# JSF 1.2-Anwendung mit Eclipse Galileo



## JanHH (19. Jul 2009)

Hallo,

ich hatte mal Eclipse 3.4, dazu hatte ich irgendwelche Plugins runtergeladen (ich vermute, es waren ganz einfach die web tools), damit konnte ich dann ein neues Projekt mit JSF 1.2 anlegen.

Habe nun einen neuen Rechner, wieder Eclipse installiert, diesmal 3.5, die EE-Version, dachte, prima, JSF gleich dabei, aber hier wird mir nur ein JSF 1.1-Projekt angeboten.

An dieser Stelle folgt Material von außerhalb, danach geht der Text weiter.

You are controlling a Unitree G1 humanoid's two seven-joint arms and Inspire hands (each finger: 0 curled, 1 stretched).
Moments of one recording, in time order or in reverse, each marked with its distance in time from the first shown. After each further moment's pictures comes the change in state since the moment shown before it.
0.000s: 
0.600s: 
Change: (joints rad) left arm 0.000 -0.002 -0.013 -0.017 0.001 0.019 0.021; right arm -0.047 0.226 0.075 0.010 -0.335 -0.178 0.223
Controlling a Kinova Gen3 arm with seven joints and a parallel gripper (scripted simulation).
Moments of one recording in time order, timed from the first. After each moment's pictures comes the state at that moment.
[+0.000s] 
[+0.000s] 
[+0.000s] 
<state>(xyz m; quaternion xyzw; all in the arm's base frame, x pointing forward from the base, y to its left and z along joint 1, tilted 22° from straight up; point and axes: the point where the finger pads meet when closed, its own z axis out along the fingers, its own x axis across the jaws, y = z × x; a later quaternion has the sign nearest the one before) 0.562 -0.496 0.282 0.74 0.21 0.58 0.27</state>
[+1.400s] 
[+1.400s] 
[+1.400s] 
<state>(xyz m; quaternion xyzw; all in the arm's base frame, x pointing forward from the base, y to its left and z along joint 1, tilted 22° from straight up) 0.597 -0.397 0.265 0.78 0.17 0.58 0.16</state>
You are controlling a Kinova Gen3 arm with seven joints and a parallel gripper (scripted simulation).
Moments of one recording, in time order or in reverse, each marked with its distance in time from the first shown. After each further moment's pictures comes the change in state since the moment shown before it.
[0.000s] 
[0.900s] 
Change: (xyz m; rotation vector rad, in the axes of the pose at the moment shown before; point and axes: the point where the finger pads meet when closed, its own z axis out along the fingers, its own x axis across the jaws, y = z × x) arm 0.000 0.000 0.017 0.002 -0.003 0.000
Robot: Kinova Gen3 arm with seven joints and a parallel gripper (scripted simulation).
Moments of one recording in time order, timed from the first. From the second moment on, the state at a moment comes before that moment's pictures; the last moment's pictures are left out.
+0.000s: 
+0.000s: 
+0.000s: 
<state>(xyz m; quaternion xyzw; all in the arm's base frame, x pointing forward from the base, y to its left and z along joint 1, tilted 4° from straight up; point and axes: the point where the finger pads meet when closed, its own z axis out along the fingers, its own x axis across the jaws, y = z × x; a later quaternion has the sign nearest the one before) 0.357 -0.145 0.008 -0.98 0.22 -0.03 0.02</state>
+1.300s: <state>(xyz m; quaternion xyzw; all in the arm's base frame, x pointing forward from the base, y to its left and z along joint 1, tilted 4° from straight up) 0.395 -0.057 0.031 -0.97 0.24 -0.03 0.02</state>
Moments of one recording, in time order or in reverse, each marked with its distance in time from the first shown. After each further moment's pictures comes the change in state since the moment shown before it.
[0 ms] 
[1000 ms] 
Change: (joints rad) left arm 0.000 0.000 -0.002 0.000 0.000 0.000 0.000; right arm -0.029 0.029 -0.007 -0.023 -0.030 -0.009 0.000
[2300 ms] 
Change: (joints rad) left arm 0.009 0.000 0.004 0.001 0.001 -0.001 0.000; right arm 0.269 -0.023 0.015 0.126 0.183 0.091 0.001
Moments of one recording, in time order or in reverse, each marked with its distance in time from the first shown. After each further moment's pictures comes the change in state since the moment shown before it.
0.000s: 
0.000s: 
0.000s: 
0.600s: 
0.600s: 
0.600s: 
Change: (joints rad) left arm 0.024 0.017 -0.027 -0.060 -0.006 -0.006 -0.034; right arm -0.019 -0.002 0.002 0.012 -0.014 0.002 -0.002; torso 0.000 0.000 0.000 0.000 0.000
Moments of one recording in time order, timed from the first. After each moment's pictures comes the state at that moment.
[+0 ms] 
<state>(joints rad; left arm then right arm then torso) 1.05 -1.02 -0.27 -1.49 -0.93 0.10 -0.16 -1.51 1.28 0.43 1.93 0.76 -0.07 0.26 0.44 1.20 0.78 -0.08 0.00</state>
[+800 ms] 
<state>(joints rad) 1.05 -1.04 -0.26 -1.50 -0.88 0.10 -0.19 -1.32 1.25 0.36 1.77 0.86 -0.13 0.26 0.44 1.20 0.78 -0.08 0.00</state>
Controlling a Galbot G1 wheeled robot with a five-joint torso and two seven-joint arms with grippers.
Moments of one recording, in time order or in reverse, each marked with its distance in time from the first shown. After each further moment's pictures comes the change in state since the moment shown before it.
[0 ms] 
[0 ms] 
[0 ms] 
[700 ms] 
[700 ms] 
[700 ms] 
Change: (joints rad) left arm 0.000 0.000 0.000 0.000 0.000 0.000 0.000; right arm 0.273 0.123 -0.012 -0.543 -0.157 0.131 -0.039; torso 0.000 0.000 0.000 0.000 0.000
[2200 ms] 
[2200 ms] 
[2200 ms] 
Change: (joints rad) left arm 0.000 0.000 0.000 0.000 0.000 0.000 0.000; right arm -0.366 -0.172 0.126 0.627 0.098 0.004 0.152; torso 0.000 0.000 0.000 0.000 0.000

Web Tool-Plugins liessen sich keine weiteren installieren, der entsprechende Dialog meldete nur einen Fehler, den nachzuvollziehen mir dann zu nervig war.

Weiss jemand rat?

Und geht es anderen Leuten auch so, dass das ganze IDE-Thema arg nervig ist? Benutze sonst netbeans, das funktioniert "Mit ach und krach", aber vergiss beim clean&build auch gerne mal ein paar Klassen, und ist ausserdem (im Vergleich zu Eclipse) arg träge und langsam. Eclipse wiederum wäre gut, wenn es denn für "Normaluser" einfach zu konfigurieren wäre.. finde es wirklich unzumutbar. Programmieren an sich kein Problem, aber man scheitert daran, die IDE einzurichten. Grummel.


----------



## maki (19. Jul 2009)

New -> Project .. -> Web -> Dynamic Web Projekt

Rechtsklick aufs Projekt ->Properties -> Project Facets 

Da kannst du dann angeben das es sich um ein JSF Project handelt (inkl. Version), beim ersten mal wirst du noch die JSF libs konfigurieren müssen (auf "Further Configuration requiered" klicken), da es mittlerweile sehr viele gibt...


----------